The ones you trust most, the first Ari had said, watch most.

And the ones who’d had their lives torn apart because she was born? They were dangerous because they had a real reason to be mad at her.

But she could try to fix it.

And the first Ari hadn’t lived in a prison, not half so much as she did. The first Ari had been absolutely free to run around the halls and go where she wanted and do what she wanted. The first Ari hadn’t been afraid of anything. But everybody but Giraud had hated that Ari. She’d begun to realize that, and it was a hard truth to live with.

She was different than that Ari. Some people hated her. But a lot of people loved her. And a lot more people knew they needed her. They’d all protected her so much, so devotedly, they’d made her afraid of people. Most of all, afraid of people.

And that made her mad. And Mad always made her think.

And she wasn’t like Yanni’s beetle, a creature in a bottle, forever going in the same circle, forever the same Ari.

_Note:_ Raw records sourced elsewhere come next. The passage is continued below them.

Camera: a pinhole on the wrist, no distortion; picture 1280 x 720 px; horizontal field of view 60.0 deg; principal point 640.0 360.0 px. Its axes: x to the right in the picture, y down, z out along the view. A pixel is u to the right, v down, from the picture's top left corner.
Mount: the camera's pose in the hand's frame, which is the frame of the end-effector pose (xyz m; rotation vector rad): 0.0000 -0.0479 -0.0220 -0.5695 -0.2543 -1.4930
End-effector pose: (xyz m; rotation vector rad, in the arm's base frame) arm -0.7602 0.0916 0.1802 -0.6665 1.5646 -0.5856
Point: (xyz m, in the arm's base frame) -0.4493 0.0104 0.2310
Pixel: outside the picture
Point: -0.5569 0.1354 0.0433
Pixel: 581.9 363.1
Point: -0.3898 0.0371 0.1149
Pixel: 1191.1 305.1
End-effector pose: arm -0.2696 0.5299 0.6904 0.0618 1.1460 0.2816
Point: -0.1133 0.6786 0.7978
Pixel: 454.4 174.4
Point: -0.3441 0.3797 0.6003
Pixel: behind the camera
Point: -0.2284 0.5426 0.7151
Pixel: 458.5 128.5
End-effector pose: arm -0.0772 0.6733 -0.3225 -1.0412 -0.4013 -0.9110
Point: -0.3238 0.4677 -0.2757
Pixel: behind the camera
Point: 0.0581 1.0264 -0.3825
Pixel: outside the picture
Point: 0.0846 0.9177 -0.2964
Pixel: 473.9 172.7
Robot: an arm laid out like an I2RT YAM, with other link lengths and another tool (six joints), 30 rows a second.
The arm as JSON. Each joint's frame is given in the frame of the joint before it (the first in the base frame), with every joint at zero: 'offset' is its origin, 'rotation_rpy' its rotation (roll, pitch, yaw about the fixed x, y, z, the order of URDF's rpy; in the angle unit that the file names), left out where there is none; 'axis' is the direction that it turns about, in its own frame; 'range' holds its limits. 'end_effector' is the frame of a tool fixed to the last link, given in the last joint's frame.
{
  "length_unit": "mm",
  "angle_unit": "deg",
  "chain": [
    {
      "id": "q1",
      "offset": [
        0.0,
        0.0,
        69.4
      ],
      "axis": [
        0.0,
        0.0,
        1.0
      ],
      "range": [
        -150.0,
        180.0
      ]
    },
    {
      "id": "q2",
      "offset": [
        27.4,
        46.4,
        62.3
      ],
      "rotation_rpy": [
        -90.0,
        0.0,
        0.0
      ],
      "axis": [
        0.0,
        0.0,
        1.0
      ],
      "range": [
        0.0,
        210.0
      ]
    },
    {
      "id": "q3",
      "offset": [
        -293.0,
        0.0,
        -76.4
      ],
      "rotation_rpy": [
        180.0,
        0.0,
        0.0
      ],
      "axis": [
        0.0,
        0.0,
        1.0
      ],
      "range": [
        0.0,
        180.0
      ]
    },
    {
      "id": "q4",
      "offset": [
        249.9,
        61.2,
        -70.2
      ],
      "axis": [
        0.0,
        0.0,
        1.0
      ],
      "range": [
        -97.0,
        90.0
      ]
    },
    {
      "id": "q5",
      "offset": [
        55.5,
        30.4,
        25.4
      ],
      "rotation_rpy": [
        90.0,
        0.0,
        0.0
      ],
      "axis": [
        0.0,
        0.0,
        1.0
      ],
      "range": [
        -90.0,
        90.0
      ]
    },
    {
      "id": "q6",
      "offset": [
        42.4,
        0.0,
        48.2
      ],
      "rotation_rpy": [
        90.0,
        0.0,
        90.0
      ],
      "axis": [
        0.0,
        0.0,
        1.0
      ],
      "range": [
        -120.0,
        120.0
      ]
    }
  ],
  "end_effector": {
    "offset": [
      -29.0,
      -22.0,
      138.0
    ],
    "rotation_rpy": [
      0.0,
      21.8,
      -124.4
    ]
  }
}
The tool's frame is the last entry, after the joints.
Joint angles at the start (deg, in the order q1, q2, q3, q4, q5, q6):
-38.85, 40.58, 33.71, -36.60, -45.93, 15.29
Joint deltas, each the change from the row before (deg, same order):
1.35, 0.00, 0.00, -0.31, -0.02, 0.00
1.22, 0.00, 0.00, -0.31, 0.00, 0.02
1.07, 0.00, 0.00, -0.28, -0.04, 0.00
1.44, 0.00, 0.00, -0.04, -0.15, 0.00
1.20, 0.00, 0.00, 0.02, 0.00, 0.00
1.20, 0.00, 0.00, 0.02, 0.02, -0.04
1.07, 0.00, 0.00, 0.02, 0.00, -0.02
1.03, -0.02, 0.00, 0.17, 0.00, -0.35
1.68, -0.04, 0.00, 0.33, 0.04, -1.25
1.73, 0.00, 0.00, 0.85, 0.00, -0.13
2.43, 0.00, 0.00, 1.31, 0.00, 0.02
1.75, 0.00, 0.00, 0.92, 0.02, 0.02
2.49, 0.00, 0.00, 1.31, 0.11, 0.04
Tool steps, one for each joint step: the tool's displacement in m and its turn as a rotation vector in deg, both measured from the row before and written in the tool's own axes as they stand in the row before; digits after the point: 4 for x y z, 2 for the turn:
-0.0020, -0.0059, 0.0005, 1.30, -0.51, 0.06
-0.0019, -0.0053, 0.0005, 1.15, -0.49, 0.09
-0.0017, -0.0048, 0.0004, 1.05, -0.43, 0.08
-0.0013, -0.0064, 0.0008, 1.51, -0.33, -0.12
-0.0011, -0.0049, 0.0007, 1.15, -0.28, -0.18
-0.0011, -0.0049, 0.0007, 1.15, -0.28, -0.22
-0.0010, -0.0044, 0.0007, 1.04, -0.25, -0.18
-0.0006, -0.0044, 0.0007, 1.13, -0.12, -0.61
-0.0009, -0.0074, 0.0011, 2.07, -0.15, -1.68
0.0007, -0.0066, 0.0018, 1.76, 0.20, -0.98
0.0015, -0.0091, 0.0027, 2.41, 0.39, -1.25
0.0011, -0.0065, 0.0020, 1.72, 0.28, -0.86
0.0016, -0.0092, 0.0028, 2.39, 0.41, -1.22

“So sober, Ari,” Sam said.

“Thinking,” she said, and then thought that she’d used too harsh a tone, too much out of the dark depths of her heart. She set a hand on his shoulder and walked back to safety, Florian and Catlin attending.

Sam led them all back to the scissor‑lift, the someday lift shaft, and sent it back down into what would be the central hallway of the whole complex–right where Sam’s river would run.

“So?” Sam asked.

“Perfect! It’s just perfect!

He grinned, then. Sam was happy. That was all it took. And Sam’s pleasure lightened her heart. It always did.

“So,” he said, “do you want to pick out colors?”

“Blue,” she said. “A blue couch. Just so it’s comfortable.”

“Cooler white walls, then, for blue.”

“Violet and cool white walls. Maybe some quiet blue‑greens. Pastel stuff. I want color.”

“That should be pretty,” he said. “Should be real pretty. Are you moving any of her stuff in?”

She gave a little twitch of the shoulders, thoughtless flinch. There was what she lived with. There was some in storage. Historic. Some really nice pieces, imports from Earth. Human history.

But human history had started over again on Cyteen. In cities founded, like Novgorod, mostly by azi, and going on into generations of freedmen–what did old Earth mean to them? What could it mean? Human history this lot of humans hadn’t replicated, had largely forgotten.

She didn’t have as many blank walls in the new place. Not as much room for paintings and sculptures.

And ought she to take those old paintings off her walls and lend them to a museum, or to the University down in Novgorod, and let people study them for what they were and try to figure out what it meant to lay paint on canvas, instead of commands into a computer?

Maybe the old things were important things to know. Maybe somebody should learn how to do it again.

“You’re thinking again,” Sam said. “Is something the matter?”

“No,” she said, and laughed, and laid a hand on Sam’s shoulder. “No. I was just wondering whether we ought to teach azi to paint.”

“To paint.” Sam laughed.

“Pictures. To paint pictures, like the old paintings. I think it might be good for them. Maybe it’s good for people. I think maybe I ought to let some of those paintings out, and see what they think.”

“They are pretty,” Sam said. “I always admired them.”

“They’re pretty. They’re alien as they can be. I can’t imagine trees that thick. That’s just strange. I think people would be looking at that, the green color, and not at the paint.”

“I think you’re actually supposed to,” Sam said, then. “You’re supposed to believe in them, and not the paint.”

“That’s a point.”

“What did you say about my little river? ‘I want to be amazed?’ I think the paintings are like that.”